Rabbi Luria wrote that on the first Rosh Hashanah, on the eve of creation, God withdrew from the expanse of the universe to make room for the existence of our world. God then filled ten vessels with light, but the fragile nature of the vessels and the magnitude of the divine light led to them shattering. The shards of those shattered vessels along with the holy sparks they contained were scattered all over the world like grains of sand.
In order for the world to reach the perfection God had intended, the shattered fragments and the sparks of holiness had to be gathered up. And so God created human beings and scattered the descendants of Jacob all over the world to engage in the process of Tikkun Olam — repairing the brokenness of those shattered fragments. When enough of those sparks are gathered, Rabbi Luria taught, the vessels will be repaired, and the world will return to a state of perfection.
Rabbi Luria’s story addressed several concerns of his day. It offered an explanation for the imperfections of God’s creation. It explained the reason that Jews were exiled from their homeland and dispersed around the world. And his story explained why it was our responsibility to fix the brokenness of our world.
Over the centuries, the mystical notion of Rabbi Luria’s version of Tikkun Olam was secreted away in esoteric Kabbalistic writings. But in the 1950s, buoyed by the rise of the Civil Rights Movement, Tikkun Olam returned to the consciousness of the American Jewish community — this time reappearing in its original form as acts of social justice and philanthropy.
Today, Tikkun Olam is considered one of the defining ideas within Jewish life. And raising our voices to speak truth to power, like the Prophet Nathan did to King David, has become a hallmark of Reform Judaism.
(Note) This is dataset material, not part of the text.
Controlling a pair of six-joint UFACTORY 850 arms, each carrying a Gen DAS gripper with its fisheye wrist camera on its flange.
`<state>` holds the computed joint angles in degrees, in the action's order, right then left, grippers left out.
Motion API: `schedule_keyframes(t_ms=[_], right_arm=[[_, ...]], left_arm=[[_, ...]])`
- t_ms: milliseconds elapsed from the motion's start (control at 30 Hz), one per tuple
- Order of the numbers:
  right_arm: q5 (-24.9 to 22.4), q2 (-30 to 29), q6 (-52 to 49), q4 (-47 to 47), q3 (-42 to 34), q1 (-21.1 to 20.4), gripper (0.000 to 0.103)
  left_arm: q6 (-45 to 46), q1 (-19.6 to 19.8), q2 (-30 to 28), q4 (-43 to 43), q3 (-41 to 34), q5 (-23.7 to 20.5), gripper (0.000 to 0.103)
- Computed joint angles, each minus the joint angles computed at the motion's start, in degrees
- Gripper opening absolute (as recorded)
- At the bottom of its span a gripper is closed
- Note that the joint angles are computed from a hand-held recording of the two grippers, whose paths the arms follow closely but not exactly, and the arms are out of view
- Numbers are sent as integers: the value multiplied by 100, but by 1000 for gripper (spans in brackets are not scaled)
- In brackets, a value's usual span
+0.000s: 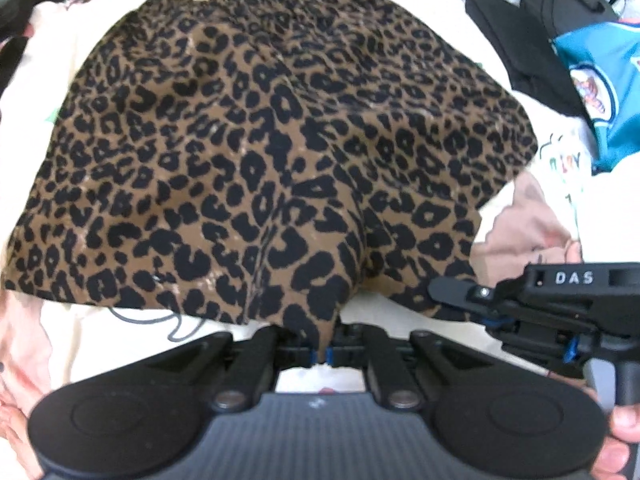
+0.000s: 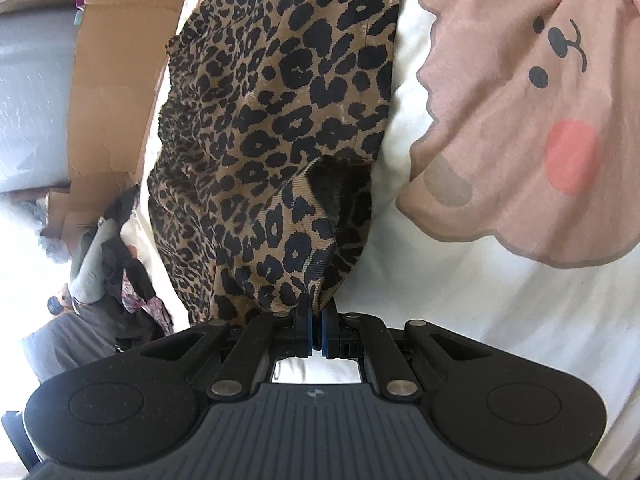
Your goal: Fold clothes
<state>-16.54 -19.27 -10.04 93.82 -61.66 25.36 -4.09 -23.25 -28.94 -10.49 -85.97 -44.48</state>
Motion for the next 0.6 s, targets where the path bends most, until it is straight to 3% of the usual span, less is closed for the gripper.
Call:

Consider the existence of the Reform Movement’s Religious Action Center in Washington, D.C., which lobbies Congress in pursuit of legislation that reflects Jewish values, or the presence of Jewish involvement in so many of the agencies that defend those who cannot defend themselves.
Raising our voices to those in power does not mean, however, that Jews speak with one voice.
Rabbi David Einhorn, the abolitionist from the 19 th century, was not the only famous rabbi to speak out against government policies he disagreed with.
You might be surprised to learn that another 19 th century rabbi, Rabbi Isaac Mayer Wise, the founder of the Reform Movement in America, the Union of American Hebrew Congregations and the Central Conference of American Rabbis — no slouch, Rabbi Wise — also spoke out against political leaders with whom he disagreed. Rabbi Wise took to his pulpit in Cincinnati, Ohio, to publicly criticize President Lincoln and then presidential candidate Ulysses S. Grant. Over what issues?
Rabbi Wise was no friend of the newly founded Republican party. In fact, he sympathized with the institution of slavery! Imagine, disagreement over profound issues of social justice within the Jewish community!!
Where Wise and Einhorn did agree was in the Prophetic tradition of raising their voices like a shofar. They both saw a responsibility within the Jewish community to speak out to the government and add their voices to the cries for righteousness — however differently they saw it. They both believed their course was the way to gather the sparks, to repair the shattered vessels; they both fought to make whole what was to them the brokenness of their day.
On this morning of Rosh Hashanah, we come together in celebration of the New Year, marking with our ancestors the birth of our world and taking note that we are responsible for its eternal repair. It is a great task.
On this sacred day, may we find the strength to lift up our voices and take our places among the repairers of the world.
Tikkun Olam. It is also an eternal task. And today we begin the work …again.